Мы проболтали до утра. Я рассказывала о блокаде, она о Москве. Нейка меня обнимала, говорила, как она рада, что мы встретились… Утром иду в институт. Там страшный холод и мы, как я уже говорила, сделали перегородки из одеял. И вот из-за одеяла слышу: «Вы не знаете, где Томашевская? Где моя Томашевская?» Смотрю, Нейка. Она меня забрала из института и увела к себе.
Я поселилась у Нейки. Она сразу стала приобщать меня к своей жизни. Весь радиокомитет пасся в ее квартире. То с одним познакомит, то с другим. Как видно, было во мне что-то не то. Хотя я на два года ее старше, но в сравнении с ней я была совершеннейший ребенок. В какой-то момент ее гости обязательно меня спрашивали: «Как вы сюда попали?». Наиболее известным из Нейкиных приятелей был, конечно, Левитан. Это его имя она повторяла во время последних известий.
АЛ: Левитан, конечно, великий голос. Тоже своего рода классицизм. Столь же ярко выраженный, как архитектура Жолтовского. Так что в вашей жизни этого времени есть стилистическое единство.
ЗТ: Может, и так, но мне почему-то вспоминается домработница одной моей подруги, такая типичная московская няня. Она очень меня любила за то, что я «неприхЕтливая». Эта няня все удивлялась: «Ну что это он говорит?». А Левитан каждое свое выступление завершал фразой: «Слава героям, погибшим за независимость Родины». «Как это? – спрашивала она, – независимо от Родины?»
Левитана сейчас помнят, а вот Владимира Герцика почти забыли. А ведь самая важная роль принадлежит ему. В октябре 1941 года Кремль три дня был нараспашку. Никто не знал, где Сталин. Ждали немцев. По городу летал черный снег – в учреждениях и канцеляриях жгли документы. Радио молчало до тех пор, пока Герцик не взял все в свои руки. Начали передавать какие-то известия, выступали Обухова и Качалов. Все, разумеется, приободрились… Потом за чрезмерную самостоятельность Герцика отправили на фронт. Он и тут проявил необычайную активность. Придумал и организовал «фальшивое» радио, которое должно было передавать неверные сведения и путать немцев. Он мог записать канонаду в одном месте, а трансляцию устроить в другом.
АЛ: Такой Иван Сусанин… И все-же вернемся в гостеприимную и шумную квартиру вашей приятельницы… Какие сборища в доме Зоркой вам вспоминаются ярче всего?

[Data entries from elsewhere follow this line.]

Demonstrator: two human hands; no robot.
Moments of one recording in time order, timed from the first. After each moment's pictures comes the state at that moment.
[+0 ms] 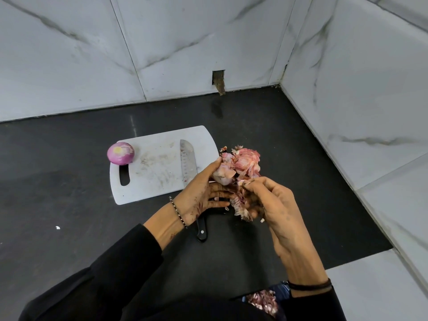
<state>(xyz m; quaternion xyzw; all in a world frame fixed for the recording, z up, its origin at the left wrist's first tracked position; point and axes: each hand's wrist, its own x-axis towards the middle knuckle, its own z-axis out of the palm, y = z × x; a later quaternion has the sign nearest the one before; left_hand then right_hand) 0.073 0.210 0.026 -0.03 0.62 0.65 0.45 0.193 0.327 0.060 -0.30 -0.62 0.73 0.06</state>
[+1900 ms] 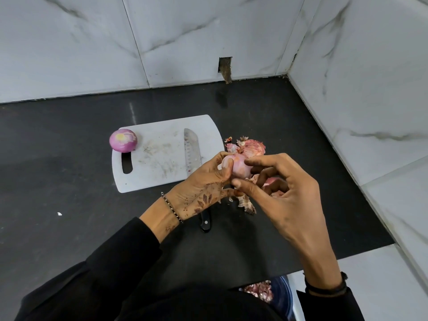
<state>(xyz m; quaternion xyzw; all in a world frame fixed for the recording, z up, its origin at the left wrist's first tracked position) 0.079 0.188 0.033 0.13 0.42 0.75 0.49 0.199 0.330 0.078 -0.08 -0.85 0.47 0.21</state>
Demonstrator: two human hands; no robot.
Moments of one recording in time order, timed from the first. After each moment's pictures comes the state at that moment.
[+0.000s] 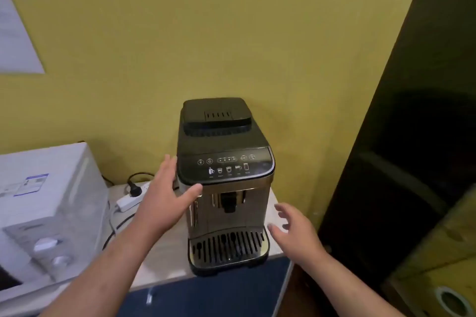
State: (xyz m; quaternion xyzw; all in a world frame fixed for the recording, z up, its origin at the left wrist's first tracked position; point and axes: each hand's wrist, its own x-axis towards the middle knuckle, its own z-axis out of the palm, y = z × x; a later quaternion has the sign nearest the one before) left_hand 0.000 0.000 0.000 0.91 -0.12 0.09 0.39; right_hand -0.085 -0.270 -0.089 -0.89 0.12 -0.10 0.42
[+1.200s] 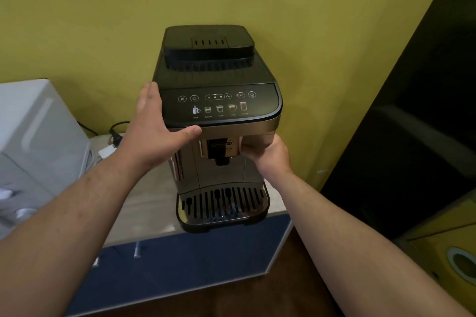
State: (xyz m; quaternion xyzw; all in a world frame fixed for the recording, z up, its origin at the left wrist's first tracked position) left_hand 0.043 -0.026 -0.029 0.92 -0.13 0.10 0.35; right_hand 0.035 -0.264 -0.139 -0.80 0.19 -0.15 0.55
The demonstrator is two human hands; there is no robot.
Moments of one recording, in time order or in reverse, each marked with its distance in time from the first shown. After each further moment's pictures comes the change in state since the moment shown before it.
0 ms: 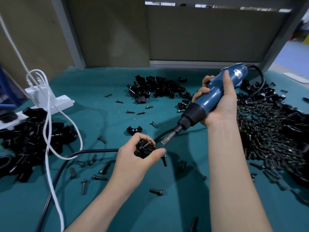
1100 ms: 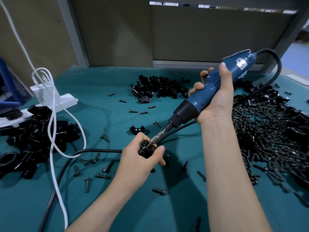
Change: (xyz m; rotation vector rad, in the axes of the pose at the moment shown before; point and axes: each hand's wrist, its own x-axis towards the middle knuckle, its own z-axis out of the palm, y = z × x) left_hand -0.003 0.003 0.001 0.004 -0.038 -0.018; right_hand -0.011 0.018 0.029 -0.108 -0.012 -0.145
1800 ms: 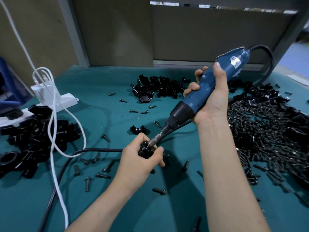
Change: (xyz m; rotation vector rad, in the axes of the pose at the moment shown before) left_hand -0.001 0.001 0.002 -0.030 0.009 0.007; right_hand -0.001 0.007 0.004 -0.009 -0.091 0.027
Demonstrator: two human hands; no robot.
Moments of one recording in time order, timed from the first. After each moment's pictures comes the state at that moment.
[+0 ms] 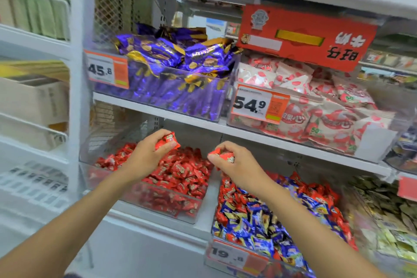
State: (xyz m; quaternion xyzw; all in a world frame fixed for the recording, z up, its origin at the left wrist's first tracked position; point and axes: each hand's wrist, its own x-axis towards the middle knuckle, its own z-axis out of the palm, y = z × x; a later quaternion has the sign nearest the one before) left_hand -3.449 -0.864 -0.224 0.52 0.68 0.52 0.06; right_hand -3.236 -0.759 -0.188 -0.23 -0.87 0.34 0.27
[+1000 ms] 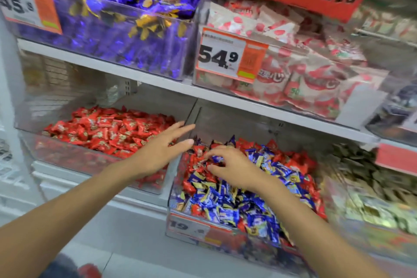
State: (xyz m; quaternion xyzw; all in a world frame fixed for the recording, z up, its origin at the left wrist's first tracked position) left_hand -3.369 -0.806 -0.269 0.60 0.66 0.41 0.21; right_hand -3.181 -0.698 -0.254 -0.26 -0.95 0.17 0.06
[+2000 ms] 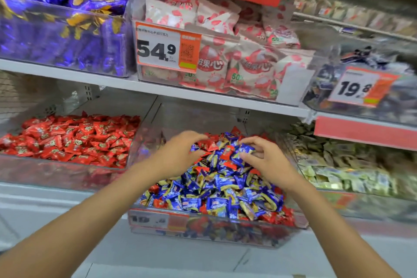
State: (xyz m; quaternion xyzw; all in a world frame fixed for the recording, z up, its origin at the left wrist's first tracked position) left_hand -3.266 -0.762 -0.250 0.69 0.66 0.26 0.12; right_hand -3.038 -0.675 -0.243 -0.38 -0.82 0.33 0.27
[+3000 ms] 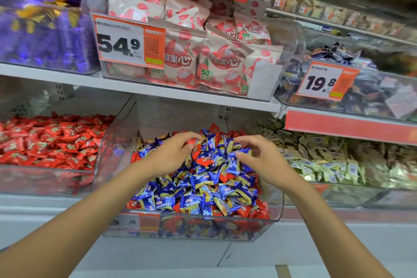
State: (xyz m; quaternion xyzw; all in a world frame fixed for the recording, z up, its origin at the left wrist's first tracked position) left_hand -3.232 -0.733 -0.260 0.66 0.62 0.35 0.25; right_hand -2.994 -0.684 -0.223 -0.42 -0.83 0.27 0.26
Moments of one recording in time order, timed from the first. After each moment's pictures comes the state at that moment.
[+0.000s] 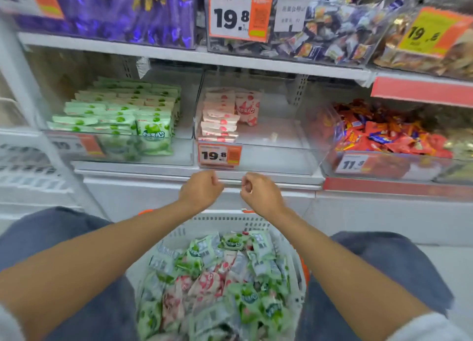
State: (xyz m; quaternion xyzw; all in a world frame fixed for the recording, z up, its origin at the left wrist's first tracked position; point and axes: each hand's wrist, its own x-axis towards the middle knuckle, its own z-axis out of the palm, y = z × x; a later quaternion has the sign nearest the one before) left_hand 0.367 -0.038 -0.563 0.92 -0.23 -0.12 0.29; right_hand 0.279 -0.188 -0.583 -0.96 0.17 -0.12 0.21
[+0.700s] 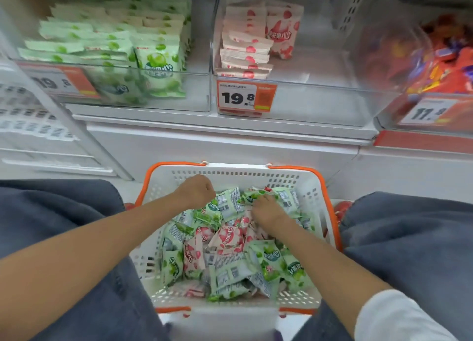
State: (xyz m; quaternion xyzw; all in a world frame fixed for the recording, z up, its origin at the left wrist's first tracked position) left_hand 0.385 0.030 -0.698 0.89 -0.23 -0.34 0.20; right_hand 0.255 -0.152 -0.762 -0.96 -0.01 0.28 -0.03
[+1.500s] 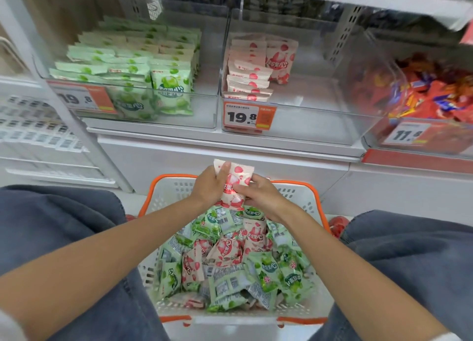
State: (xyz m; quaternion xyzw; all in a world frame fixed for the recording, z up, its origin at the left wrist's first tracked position) left_hand 0.364 0.002 -0.654 0.84 -0.20 -0.17 0.47; right_hand 0.278 -0.131 -0.647 -0.66 0.24 0.07 0.71
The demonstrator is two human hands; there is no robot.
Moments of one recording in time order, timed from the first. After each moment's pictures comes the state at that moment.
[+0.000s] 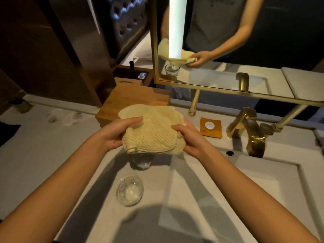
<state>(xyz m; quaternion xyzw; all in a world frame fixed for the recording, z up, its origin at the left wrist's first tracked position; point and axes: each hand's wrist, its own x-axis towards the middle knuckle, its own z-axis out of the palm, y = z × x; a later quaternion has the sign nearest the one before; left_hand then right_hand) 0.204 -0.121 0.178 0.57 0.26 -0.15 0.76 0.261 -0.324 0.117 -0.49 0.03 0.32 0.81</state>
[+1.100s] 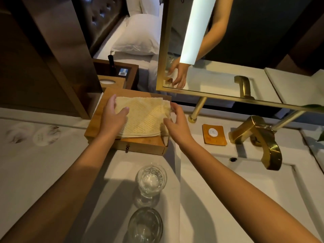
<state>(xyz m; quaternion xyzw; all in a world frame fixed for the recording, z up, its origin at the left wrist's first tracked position) 0.315 -0.045 0.125 0.79 0.20 0.07 0.58 0.326 -0.232 0.104 -0.81 -0.02 0.03 0.58</state>
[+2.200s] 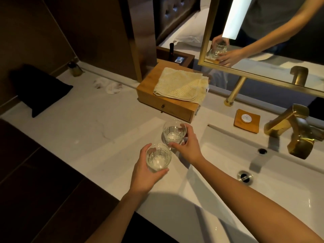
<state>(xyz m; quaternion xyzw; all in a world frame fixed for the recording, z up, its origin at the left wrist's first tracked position) 0.032 -0.162 0.041 0.77 0.31 0.07 0.55 0.184 -0.266 0.012 -0.80 -0.17 0.17 0.55</state>
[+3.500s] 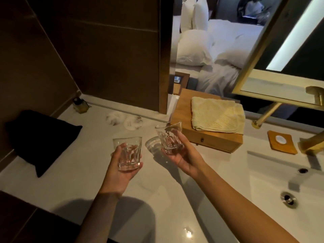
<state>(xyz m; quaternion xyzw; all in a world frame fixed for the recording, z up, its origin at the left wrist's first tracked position) 0.088 0.130 0.084 0.37 0.30 0.07 0.88 0.198 -0.050 0.078 -0.29 0.10 0.39 0.87</state>
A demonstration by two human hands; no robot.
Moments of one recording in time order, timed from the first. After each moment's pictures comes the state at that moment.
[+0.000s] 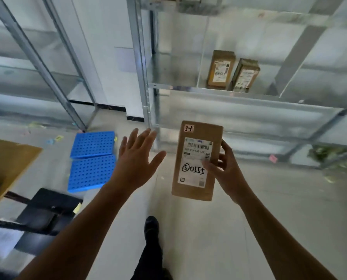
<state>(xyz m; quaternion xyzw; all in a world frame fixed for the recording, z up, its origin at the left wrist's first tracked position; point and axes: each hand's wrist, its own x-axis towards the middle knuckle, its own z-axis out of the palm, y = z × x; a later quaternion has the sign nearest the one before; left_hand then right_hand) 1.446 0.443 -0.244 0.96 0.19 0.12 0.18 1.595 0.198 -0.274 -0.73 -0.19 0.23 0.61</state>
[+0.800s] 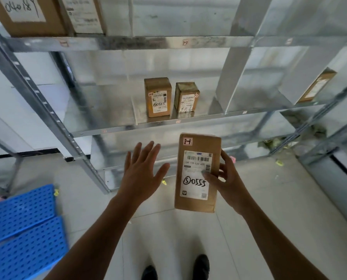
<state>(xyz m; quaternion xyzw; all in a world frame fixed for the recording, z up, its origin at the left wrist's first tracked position) 1.772 0.438 -0.253 0.97 0.04 0.06 0.22 1.823 0.167 -0.264 -0.77 -0.07 0.13 0.62</state>
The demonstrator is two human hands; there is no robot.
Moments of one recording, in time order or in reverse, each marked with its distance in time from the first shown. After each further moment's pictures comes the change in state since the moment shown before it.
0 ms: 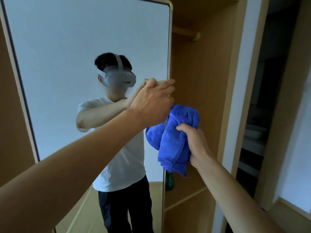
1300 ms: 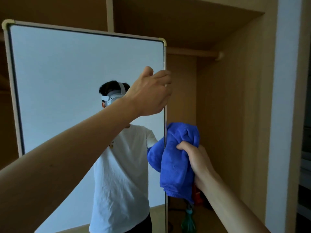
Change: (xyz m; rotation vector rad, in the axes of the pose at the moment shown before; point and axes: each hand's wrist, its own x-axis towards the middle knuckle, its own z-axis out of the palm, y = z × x) left_hand 0.075 -0.070 -0.005 0.222 -0.008 -0.032; right_hand 0.076 -0.013 0.002 0.001 -0.340 -0.015
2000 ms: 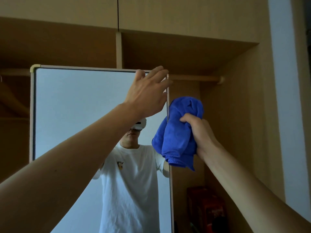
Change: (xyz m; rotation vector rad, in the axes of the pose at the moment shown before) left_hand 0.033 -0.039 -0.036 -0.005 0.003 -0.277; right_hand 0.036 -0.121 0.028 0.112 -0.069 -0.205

ЗТ: В сорок втором году моему брату Коле исполнилось восемнадцать лет, и сразу после блокады его взяли в армию. Собрали новобранцев и спросили: кто знает языки? Брат ответил, что говорит по-французски. Так он оказался студентом Военного института иностранных языков, которым руководил итальянец, генерал Николай Николаевич Биязи.